Simon appears to be an organised man, he’s got his head firmly screwed on. So, being the one on whose broad shoulders the responsibility falls, Beholder tours must be a smooth operation, right Simon? He laughs. Loudly. ‘Erm, sometimes! They do nine times out of ten because I do quite a lot of pre production.’ But that one time makes for a crazy event: ‘2010. We did a tour and we hired this enormous, great big fucking coach and when we saw it our chins hit the floor. It was such a dump. We picked it up and I drove it back up the motorway from London at forty miles an hour with my foot to the floor. So I went and picked up all the lads, put all the gear in. The first show was in Manchester...the clutch broke so we missed that gig. We managed to get that fixed and we’re driving down the motorway to get to Glasgow, got pulled over by VOSA (Vehicle and Operator Services Agency) who looked at the van and started laughing at us!

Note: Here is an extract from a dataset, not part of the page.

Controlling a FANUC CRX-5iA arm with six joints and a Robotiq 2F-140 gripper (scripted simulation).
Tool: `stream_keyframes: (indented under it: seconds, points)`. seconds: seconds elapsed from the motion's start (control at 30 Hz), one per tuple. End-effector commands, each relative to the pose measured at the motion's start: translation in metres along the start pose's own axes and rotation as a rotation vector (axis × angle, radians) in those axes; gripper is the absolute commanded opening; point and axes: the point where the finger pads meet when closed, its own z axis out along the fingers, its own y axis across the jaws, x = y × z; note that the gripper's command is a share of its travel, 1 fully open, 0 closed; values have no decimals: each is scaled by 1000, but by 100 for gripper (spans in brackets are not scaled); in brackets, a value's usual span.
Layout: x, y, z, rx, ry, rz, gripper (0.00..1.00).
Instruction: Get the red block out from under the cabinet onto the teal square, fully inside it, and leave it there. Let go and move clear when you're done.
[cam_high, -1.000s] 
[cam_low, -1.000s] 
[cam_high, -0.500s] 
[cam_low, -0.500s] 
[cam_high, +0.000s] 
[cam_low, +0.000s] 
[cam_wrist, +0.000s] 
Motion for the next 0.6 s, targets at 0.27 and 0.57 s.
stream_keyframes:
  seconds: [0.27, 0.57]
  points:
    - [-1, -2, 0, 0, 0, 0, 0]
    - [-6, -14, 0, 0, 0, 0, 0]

Then as soon as we’d left them we were tearing down the motorway at a massive sixty miles an hour and I swear to you on everything I own and everything I cherish, the fucking gear stick came off in my hand! I was shouting out to the back while they’re all sat in the hospitality lounge as we called it, sat there drinking and smoking and having a great time and I’m fucking brandishing this fucking gear stick in my hand saying, Fucking get up here will you and put this fucking thing back in! So in answer to your question, not always, but we always make light of it.’ And on this tour? ‘Somebody’s driving us, put it like that,’ he laughs.

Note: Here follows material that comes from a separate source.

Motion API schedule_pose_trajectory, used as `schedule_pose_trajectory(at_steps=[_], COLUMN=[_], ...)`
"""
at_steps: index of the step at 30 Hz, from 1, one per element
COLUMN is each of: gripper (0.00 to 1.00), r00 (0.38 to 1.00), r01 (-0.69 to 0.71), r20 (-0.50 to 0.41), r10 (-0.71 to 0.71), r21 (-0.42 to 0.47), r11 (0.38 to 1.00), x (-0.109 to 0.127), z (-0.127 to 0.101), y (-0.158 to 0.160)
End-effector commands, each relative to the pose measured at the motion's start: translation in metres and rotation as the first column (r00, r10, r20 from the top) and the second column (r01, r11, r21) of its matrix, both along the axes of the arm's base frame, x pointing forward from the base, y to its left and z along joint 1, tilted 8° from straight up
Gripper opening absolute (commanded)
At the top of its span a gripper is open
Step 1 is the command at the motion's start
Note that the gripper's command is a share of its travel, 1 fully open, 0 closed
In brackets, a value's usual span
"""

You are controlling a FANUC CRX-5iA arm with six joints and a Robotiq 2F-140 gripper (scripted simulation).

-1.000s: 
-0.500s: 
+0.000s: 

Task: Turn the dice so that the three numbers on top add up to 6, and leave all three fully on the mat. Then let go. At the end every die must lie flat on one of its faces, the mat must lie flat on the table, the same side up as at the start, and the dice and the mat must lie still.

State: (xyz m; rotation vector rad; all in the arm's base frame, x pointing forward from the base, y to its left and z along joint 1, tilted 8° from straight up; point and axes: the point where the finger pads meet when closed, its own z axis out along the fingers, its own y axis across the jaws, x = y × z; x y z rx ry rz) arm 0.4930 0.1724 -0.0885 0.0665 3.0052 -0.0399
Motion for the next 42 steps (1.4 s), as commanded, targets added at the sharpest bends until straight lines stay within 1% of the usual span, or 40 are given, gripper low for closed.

Although it's barely on the shelves and servers, Beholder are already looking past this album and thinking about the next. ‘We’ve learnt an awful lot from this recording process and we just want to take what we’ve learned back into doing the next recording. So I have a feeling that the end of next year is when the next album’s going to be looked at; sooner rather than later.’ He finished his thought with a sentence that underlines why their fans have so much loyalty to them: ‘We owe it to the fans to get one out there pretty quick after this.’ Not a man who dabbles in any bullshit or false modesty, Simon appears genuine when he continues. ‘We owe them everything,’ he says matter of factly. ‘We owe everything to every kid that’s ever bought a t-shirt or a CD or downloaded a track legally – anyone that’s downloaded one illegally is a complete twat in my books. We do owe it to the fans, definitely. Seeing kids’ faces at the shows is primarily what it’s all about so if we can give them more reason to come and see us time and again then great.’

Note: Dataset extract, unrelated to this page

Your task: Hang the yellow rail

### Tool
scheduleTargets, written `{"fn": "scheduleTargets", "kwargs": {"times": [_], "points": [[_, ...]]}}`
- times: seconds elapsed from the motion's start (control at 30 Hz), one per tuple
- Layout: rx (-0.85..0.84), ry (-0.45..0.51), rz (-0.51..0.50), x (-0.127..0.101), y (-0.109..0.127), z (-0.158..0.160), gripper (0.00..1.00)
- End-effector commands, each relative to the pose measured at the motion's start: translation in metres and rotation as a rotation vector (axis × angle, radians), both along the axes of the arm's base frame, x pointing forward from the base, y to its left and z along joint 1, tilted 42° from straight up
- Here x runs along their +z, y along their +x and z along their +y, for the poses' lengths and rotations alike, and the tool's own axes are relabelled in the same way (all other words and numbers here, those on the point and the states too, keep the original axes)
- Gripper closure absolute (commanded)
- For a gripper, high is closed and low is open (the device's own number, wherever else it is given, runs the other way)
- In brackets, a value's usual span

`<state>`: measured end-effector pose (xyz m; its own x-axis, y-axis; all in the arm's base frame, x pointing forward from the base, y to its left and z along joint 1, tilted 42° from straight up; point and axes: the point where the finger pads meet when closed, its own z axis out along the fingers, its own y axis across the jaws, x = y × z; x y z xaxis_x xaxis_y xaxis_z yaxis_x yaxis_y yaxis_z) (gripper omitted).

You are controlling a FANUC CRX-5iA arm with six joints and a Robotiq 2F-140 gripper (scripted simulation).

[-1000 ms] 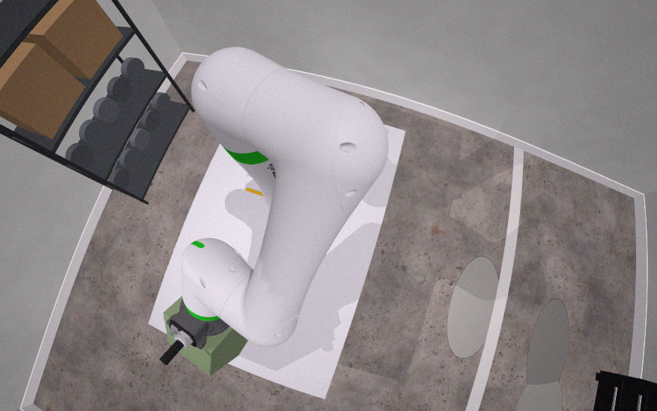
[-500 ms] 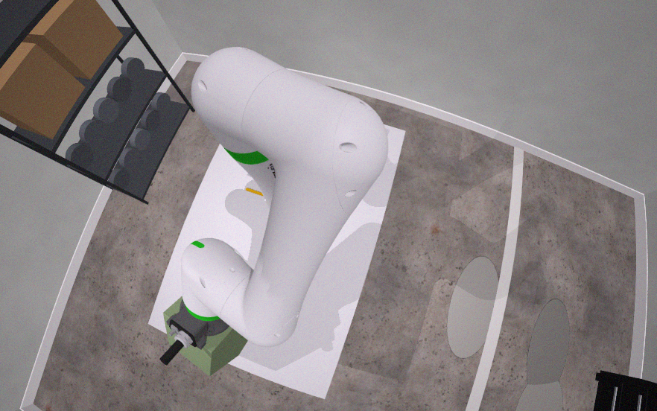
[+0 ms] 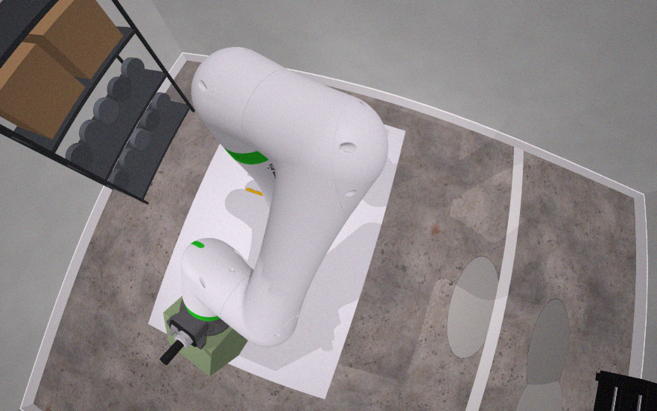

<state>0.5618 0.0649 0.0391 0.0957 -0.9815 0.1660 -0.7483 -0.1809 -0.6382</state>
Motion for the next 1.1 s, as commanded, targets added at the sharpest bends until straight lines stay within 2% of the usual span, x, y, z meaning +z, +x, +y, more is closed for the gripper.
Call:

For now things in the Beholder camp are good and Simon sums it up in his own distinctive style. ‘We’re loving every minute of it. It’s good that the media and press have picked up on the fact that there’s a genuine, hard working, British metal act out there that isn’t covered in glitter and acting like some bunch of fucking weirdos. At the end of the day we sing about real stuff and we offer a real honest to goodness fucking metal show, end of story.’ And who am I to argue?